For the later monuments (of the 1920s-30s), two are flat and all are individual while monument number 6, also individual, is standing. The exception that number 6 represents can, I believe, be explained by the fact that it was added to a family plot. I assume that it is a standing monument at a time of almost exclusively flat monuments because (yes, we only have 3 monuments from this time, but from looking at other monuments in the same area it seemed as though the simple, flat monuments were quite common at this time), had it been flat and added to the middle of this family plot, it would have looked odd and been displeasing aesthetically. The rest of the monuments from this time are all simple, flat and small. This can perhaps be explained through the normal progression mortuary fashion (as Cannon there was a general trend of increasing simplicity), but I am going to suppose that the stark simplicity of these monuments can be attributed more, but not exclusively, to changes in mortuary display due to the Great War and possibly event he Great Depression. 

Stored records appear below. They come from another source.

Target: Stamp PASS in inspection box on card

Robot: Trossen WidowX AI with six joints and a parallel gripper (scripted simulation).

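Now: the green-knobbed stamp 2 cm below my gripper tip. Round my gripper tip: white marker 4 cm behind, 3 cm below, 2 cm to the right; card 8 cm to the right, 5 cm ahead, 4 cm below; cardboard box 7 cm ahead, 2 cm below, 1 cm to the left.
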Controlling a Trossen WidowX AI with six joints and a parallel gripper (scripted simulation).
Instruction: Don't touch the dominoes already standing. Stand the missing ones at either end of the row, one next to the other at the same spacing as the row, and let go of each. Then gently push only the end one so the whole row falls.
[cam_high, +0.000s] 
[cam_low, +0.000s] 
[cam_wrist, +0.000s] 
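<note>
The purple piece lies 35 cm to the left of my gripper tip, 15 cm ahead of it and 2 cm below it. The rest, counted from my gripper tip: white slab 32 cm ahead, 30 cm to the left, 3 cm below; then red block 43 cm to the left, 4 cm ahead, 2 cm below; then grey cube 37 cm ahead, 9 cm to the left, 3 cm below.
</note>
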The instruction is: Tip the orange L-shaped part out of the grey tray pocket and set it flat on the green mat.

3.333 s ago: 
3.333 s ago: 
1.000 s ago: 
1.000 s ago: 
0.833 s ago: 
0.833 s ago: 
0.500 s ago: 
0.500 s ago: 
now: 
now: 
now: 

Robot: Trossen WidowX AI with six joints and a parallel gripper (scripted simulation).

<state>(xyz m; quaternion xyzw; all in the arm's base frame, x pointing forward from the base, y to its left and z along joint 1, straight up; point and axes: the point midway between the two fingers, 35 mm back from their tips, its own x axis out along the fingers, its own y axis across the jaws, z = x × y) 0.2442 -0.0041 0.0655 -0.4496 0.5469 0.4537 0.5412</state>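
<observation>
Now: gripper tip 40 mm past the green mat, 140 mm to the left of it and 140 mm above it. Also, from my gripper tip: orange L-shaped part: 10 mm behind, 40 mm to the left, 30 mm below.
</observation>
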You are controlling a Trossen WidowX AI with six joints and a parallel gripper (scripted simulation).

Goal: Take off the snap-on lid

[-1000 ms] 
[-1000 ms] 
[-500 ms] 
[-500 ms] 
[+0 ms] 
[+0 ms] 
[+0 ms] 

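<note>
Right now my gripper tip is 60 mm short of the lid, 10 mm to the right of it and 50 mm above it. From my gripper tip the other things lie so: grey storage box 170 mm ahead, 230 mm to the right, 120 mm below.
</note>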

As we can conclude from Garazhian and  Papoli Yazdi (2008), disasters can affect mortuary practices and monuments rather noticeably, and the first world war was indeed a disaster. It stands to reason, then, that it had an effect on mortuary display. It is frequently the conclusion of psychologists and sociologists (e.g. Field 2000) that exposure to mass and frequent death can cause those exposed to become somewhat desensitized to or detached from death, causing alterations in the population's overall attitude towards it. This alteration in attitudes would, more likely than not, be reflected in grave monuments. Field notes that wartime experience can cause a loss of religious belief, especially in those that engage in actual combat, and more acceptance to the fact of our own individual mortality. Loss of religious belief would explain the absence of any religious markers on all three monument in our set that are dated after the first world war (note that monument 6, marking one person that died in the 1920s and one that died in the 1930s, is within a family plot next to a monument from the 1880s that is shaped like a cross), and the simplicity of the flat monuments in particular can perhaps be explained by a desensitization to death resulting in a feeling of not being obligated to devote a lot to mortuary display. Another possibility is that, during the first world war, monuments became simple because of resource conservation and this continued after the war. 


Economics of the times may also be a factor in the simplicity of these monuments, but this seems less likely because 2 of the 3 monuments from this time were created for people who died in the 1920s, before the Great Depression hit (so during a time of relative economic prosperity). However, they may reflect the economic status of either the people they are dedicated to or the people who did the dedicating. 


References


Cannon, A., 1989. The historical dimension in mortuary expressions of status and sentiment. Current Anthropology, 30(4), pp. 437-58.


Field, D., 2000. Older people's attitudes towards death in England. Mortality, 5(3), pp. 277-97.


Garazhian, O. and L. Papoli Yazdi, 2008. Mortuary practices in Bam after the earthquake. Journal of Social Archaeology, 8(1), pp. 94-112.